* [Problem to work on] Searching the material below, find each line that includes the word "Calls", and copy it.

+--

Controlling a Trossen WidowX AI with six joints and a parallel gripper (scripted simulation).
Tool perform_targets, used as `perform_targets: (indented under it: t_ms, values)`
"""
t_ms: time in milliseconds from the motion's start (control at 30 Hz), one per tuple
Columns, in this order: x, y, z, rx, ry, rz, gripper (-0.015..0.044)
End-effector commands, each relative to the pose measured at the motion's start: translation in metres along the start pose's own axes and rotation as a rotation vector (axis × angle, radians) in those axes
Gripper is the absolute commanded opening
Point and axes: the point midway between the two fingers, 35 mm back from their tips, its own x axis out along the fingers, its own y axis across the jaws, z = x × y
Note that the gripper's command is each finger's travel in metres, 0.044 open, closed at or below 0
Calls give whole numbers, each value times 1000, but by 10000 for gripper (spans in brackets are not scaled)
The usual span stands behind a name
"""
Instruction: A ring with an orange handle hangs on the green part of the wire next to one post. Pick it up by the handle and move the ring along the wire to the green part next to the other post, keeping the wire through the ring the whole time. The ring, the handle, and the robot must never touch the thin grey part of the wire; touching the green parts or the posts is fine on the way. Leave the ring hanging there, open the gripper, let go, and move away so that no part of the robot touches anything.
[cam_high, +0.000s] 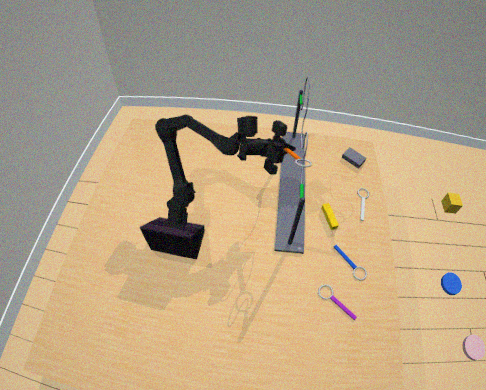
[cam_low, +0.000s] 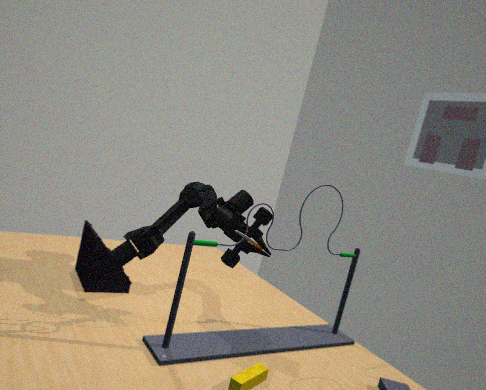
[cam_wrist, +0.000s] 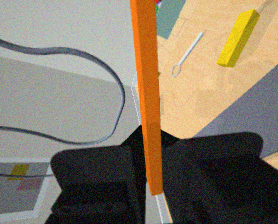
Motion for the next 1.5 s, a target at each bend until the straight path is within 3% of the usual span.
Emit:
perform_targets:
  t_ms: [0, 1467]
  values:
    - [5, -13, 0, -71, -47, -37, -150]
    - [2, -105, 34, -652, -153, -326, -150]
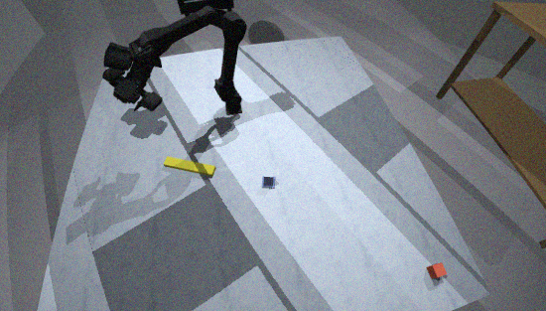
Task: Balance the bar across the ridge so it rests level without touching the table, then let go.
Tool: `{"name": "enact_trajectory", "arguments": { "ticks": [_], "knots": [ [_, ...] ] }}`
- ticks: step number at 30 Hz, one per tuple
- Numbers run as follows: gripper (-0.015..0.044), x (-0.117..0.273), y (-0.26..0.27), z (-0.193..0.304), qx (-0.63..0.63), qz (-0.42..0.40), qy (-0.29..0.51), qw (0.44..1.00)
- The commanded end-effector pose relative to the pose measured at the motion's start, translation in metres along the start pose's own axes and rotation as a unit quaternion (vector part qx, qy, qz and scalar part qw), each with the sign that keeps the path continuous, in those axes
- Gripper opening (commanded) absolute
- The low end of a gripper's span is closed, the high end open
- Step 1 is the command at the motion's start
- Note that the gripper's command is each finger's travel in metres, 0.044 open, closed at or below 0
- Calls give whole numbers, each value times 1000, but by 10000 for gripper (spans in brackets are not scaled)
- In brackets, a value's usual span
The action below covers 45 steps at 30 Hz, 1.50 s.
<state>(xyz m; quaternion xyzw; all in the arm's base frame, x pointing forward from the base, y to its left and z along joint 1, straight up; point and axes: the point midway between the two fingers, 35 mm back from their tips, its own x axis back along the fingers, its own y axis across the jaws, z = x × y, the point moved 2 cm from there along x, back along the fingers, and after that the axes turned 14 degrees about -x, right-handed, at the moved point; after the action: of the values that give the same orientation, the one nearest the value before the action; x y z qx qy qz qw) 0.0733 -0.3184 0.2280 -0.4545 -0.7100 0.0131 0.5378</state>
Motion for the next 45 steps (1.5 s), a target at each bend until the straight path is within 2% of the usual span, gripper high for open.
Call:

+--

* [Completed task]
Calls give whole numbers, each value times 1000, but by 10000 for gripper (spans in brackets are not scaled)
- Calls give whole numbers, each value times 1000, but by 10000 for gripper (spans in brackets are not scaled)

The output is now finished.